Interestingly, the tourist attraction of the reclining Buddha at Wat Photivihan is in Tumpat, Kelantan. Malays living in Pakatan-governed states have not fared poorly either, nor have their rights denied or undermined. 

This is especially so in Penang, a state that is actually thriving under DAP rule since 2008. Yet, non-Muslims fear that any opening for PAS-led policies and objectives would lead ultimately to the floodgates opening to Malaysia becoming like Afghanistan.

That seemed to be how Sabah and Sarawak view PAS, and want to keep the party out of their states and Putrajaya. But PAS and its Muslim conservative allies could very well be out of step with what’s happening in the wider Muslim world. 

Apart from Afghanistan where the Taliban government is practically erasing women from society with decrees that ban them from going to school, public parks and gyms, require their faces to be covered in public, and limit the number of days they can go shopping (and only with a male relative), elsewhere ultra conservatism seems to be waning. 

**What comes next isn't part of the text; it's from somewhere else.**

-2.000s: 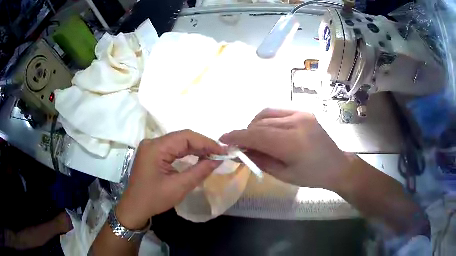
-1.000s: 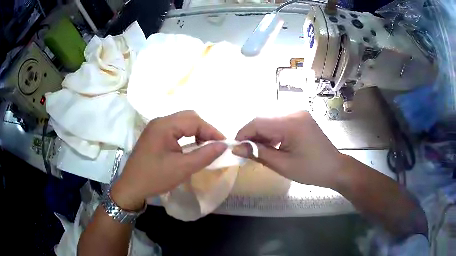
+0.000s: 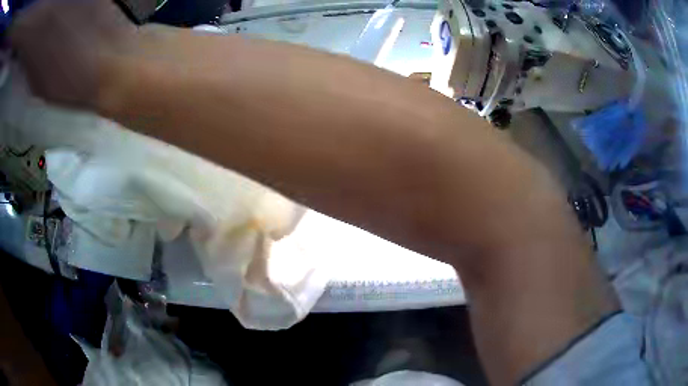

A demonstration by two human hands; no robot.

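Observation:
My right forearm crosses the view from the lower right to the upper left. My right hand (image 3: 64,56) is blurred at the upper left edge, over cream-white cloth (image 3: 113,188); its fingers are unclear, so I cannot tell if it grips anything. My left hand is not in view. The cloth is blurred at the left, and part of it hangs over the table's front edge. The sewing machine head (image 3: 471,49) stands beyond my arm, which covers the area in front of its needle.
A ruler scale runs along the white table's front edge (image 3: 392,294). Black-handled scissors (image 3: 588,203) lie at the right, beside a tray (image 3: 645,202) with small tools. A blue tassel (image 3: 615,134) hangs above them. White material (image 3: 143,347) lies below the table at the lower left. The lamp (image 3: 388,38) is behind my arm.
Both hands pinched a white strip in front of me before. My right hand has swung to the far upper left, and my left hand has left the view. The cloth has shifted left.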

After more than 30 years of Islamist rule, in 2020, Sudan moved to become a secular state, separating religion from the State; outlawing female genital mutilation; and abolishing the apostasy law, which carried the death penalty, its alcohol ban on non-Muslims and public flogging. 

In Iran, since the death of 22-year-old Mahsa Amini who died after being arrested in Teheran for violating the republic’s strict dress code for women, the country has been plunged into unrest and protests not seen since the Iranian Revolution.

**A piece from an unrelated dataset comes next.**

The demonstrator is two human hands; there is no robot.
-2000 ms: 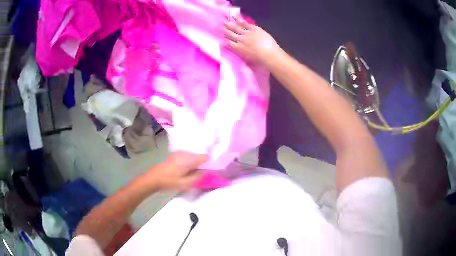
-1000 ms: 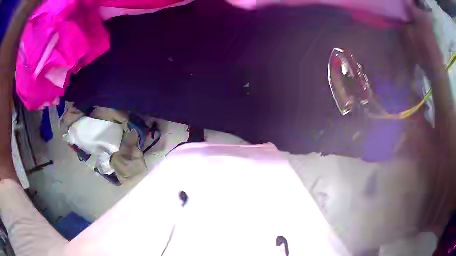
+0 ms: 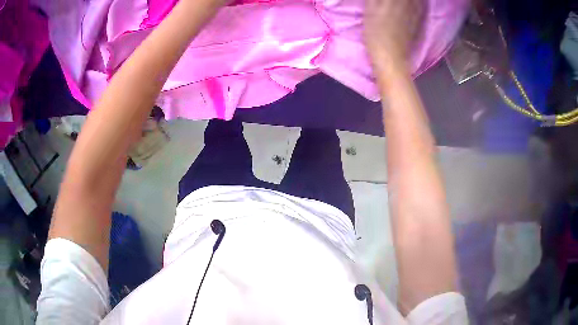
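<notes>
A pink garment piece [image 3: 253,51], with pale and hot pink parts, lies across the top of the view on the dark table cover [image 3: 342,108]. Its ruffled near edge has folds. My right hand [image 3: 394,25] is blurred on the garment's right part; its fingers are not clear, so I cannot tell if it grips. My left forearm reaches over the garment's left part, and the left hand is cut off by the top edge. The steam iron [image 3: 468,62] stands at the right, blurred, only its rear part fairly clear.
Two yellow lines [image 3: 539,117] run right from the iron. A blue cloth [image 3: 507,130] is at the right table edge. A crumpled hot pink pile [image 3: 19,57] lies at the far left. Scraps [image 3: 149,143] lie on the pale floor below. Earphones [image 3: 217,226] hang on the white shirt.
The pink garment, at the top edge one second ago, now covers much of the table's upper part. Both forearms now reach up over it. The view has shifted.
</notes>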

Some political scholars see it as the beginning of the end of the Islamic Republic with the Iranian people seeking a complete regime change and in its place, a secular democracy. 

Saudi Arabia’s powerful crown prince, Mohammed bin Salman, told the Guardian that he intends to return the country to “moderate Islam” that would empower citizens and lure investors. 

To him, the ultra-conservative state had been “not normal” because “What happened in the last 30 years is not Saudi Arabia. What happened in the region in the last 30 years is not the Middle East. 

After the Iranian revolution in 1979, people wanted to copy this model in different countries, one of them was Saudi Arabia. We didn’t know how to deal with it. And the problem spread all over the world. Now is the time to get rid of it.” 

And in its place, he said, Saudi Arabia would be “simply reverting to what we followed – a moderate Islam open to the world and all religions. 

Seventy per cent of the Saudis are younger than 30, honestly we won’t waste 30 years of our life combating extremist thoughts, we will destroy them now and immediately”. So how about Malaysia doing the same?

The views expressed here are the writer’s own. This appeared in the Star.